Segment Start: Given records
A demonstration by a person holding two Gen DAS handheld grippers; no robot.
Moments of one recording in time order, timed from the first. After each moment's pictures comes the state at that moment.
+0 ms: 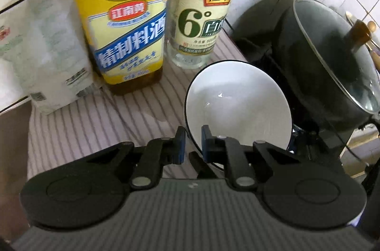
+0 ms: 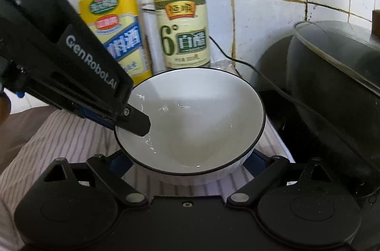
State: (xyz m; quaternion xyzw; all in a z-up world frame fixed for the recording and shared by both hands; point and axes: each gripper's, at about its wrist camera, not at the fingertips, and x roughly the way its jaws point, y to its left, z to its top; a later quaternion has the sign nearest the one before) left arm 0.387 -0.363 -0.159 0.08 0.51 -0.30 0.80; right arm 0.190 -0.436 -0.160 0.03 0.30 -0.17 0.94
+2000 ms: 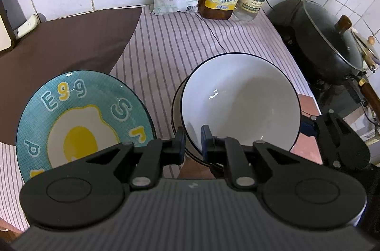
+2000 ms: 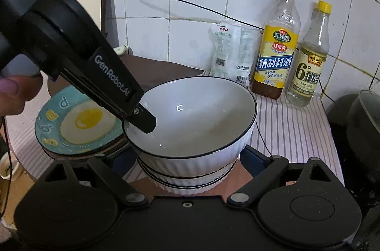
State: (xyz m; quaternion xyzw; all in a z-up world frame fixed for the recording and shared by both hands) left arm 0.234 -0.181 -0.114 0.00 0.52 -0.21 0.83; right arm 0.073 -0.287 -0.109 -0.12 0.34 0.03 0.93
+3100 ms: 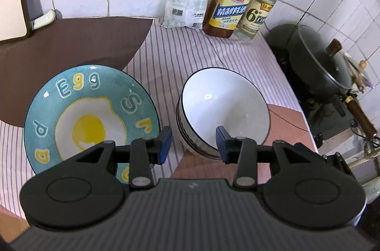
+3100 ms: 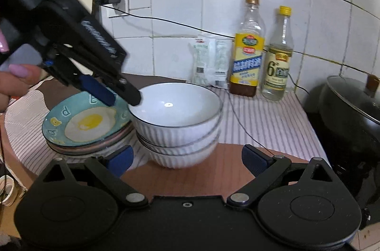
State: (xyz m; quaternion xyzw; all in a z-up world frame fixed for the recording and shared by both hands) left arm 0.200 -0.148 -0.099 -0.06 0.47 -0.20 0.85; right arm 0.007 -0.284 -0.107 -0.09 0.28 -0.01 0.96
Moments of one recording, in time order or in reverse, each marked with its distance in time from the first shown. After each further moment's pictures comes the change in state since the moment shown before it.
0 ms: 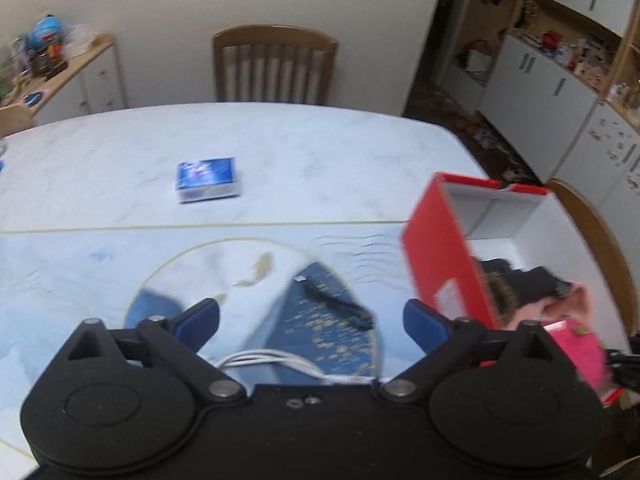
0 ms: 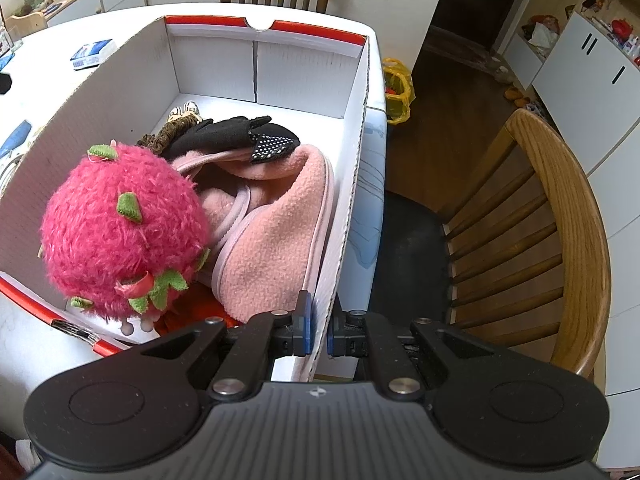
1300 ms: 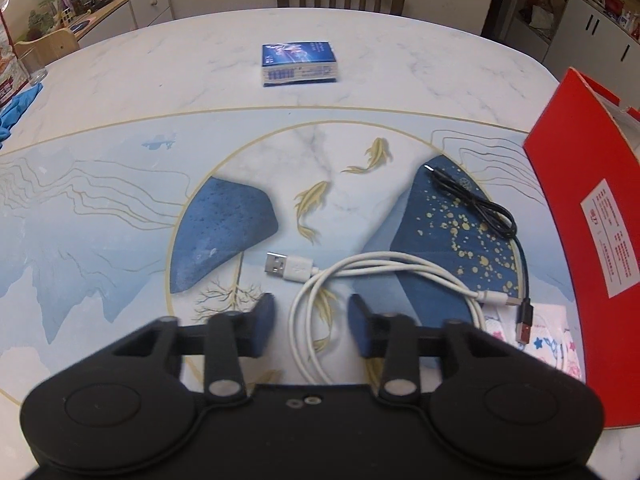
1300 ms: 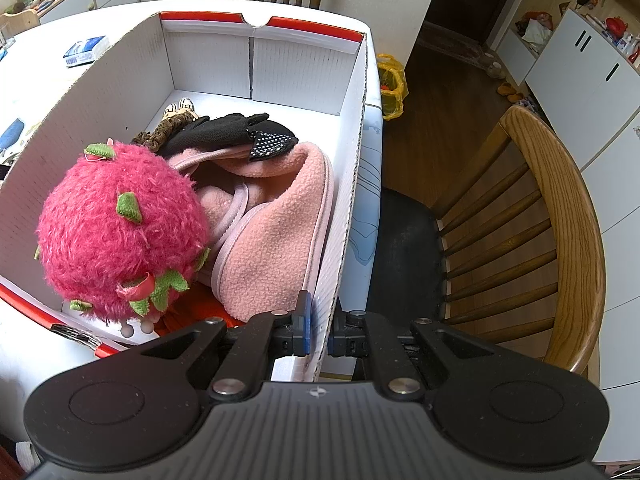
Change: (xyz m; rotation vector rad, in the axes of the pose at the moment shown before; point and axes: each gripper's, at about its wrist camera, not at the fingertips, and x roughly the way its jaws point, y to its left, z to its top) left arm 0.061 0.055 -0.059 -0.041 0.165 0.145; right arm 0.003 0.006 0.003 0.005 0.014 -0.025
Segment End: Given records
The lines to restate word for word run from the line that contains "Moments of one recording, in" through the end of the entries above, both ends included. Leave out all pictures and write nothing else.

_Response_
Moments of one recording, in time order or in reverse, each marked with its distance in time from the first shown. After each further moment's pictures comes the change in state since the moment shown before it.
0 ms: 
0 ms: 
1300 ms: 
1300 ms: 
Change: (xyz m; rotation vector rad, in the axes of the pose at the moment shown before; point and axes: each gripper's, at about its wrist camera, not at the fingertips, and x roughly the way its jaws point, y to its left, z to its top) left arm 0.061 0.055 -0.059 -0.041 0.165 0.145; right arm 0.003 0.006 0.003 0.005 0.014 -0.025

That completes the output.